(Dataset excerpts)

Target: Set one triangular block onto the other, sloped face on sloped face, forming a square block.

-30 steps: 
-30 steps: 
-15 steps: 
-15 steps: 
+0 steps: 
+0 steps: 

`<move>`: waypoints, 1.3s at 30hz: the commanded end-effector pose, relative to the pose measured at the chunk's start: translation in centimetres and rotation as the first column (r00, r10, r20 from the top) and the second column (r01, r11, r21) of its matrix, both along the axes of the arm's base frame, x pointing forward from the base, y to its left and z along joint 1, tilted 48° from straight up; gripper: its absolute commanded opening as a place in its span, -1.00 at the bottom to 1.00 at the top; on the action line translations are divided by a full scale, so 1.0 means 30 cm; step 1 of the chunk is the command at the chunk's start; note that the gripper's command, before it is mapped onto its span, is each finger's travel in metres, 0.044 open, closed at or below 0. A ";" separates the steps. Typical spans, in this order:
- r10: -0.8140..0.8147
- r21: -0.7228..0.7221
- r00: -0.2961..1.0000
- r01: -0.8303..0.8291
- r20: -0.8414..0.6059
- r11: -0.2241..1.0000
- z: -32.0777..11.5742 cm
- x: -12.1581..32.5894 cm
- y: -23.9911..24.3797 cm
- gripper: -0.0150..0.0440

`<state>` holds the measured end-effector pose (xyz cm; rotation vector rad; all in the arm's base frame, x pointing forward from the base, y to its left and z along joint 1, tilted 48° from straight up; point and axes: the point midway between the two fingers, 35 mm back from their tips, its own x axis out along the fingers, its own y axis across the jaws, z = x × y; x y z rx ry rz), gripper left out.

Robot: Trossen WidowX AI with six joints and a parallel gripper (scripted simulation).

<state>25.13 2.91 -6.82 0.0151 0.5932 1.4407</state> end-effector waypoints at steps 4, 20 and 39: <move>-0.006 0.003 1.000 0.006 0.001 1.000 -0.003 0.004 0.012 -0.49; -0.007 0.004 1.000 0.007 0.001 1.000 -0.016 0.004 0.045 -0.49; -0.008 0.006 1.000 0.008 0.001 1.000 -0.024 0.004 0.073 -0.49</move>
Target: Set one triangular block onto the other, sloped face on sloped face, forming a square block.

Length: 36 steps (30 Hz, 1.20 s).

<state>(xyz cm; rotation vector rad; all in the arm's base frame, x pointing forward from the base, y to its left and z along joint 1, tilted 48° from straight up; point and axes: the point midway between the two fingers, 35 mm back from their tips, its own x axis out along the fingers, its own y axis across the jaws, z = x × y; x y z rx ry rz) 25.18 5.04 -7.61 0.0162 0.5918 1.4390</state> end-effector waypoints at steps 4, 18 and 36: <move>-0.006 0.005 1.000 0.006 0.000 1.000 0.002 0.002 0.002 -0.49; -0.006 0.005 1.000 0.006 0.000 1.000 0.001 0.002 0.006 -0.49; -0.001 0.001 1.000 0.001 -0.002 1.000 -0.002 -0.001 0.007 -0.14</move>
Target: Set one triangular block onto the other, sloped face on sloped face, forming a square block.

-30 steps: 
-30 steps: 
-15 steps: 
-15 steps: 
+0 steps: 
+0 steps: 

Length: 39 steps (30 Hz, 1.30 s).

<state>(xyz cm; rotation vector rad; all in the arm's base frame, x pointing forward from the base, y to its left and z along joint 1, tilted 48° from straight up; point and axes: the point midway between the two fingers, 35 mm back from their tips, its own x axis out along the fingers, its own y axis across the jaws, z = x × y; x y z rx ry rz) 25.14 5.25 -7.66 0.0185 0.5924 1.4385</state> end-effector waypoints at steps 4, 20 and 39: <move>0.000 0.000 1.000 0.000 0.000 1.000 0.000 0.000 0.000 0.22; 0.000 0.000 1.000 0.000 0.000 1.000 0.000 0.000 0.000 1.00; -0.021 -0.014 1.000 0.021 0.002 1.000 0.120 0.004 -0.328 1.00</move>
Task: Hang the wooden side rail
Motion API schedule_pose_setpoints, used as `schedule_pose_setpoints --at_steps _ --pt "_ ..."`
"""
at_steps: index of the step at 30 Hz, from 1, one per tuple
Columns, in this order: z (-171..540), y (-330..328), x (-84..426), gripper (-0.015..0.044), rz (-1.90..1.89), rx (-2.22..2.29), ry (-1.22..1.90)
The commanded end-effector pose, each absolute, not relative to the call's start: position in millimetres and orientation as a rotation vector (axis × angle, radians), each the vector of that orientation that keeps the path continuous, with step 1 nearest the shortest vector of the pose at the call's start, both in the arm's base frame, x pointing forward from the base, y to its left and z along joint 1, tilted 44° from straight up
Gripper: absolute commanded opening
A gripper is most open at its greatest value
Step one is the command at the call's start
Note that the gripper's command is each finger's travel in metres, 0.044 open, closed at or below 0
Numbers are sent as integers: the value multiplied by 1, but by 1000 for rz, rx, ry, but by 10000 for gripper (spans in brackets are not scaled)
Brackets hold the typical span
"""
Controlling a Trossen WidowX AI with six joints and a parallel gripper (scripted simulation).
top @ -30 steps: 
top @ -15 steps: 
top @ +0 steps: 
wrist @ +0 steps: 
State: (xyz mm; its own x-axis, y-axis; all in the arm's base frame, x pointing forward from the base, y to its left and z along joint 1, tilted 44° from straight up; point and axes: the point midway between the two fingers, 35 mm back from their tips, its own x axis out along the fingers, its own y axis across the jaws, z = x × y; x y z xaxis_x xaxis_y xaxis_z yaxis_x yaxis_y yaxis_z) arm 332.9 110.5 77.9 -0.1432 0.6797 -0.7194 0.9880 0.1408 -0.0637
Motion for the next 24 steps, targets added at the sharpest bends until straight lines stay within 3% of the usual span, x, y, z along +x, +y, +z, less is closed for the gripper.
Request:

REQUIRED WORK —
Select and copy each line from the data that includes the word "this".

FINISHED EXERCISE —
`<move>`: waypoints, 1.3s at 30hz: the commanded end-effector pose, relative to the pose measured at the chunk's start: translation in centimetres and rotation as the first column (r00, r10, r20 from the top) and the second column (r01, r11, r21) of its matrix, both along the axes of the arm's base frame, x pointing forward from the base, y to its left and z along joint 1, tilted 48° from straight up; gripper: its absolute commanded opening as a place in its span, -1.00 at the bottom to 1.00 at the top; on the action line translations are divided by a full scale, so 1.0 means 30 cm; step 1 of the chunk is the command at the chunk's start; note that the gripper's command, before it is mapped onto its span, is each finger's travel in metres, 0.044 open, closed at or below 0. A ";" separates the steps. Typical spans, in this order:
Columns, in this order: z (-171..540), y (-330..328), x (-84..426), gripper (-0.015..0.044), rz (-1.90..1.89), rx (-2.22..2.29), ry (-1.22..1.90)

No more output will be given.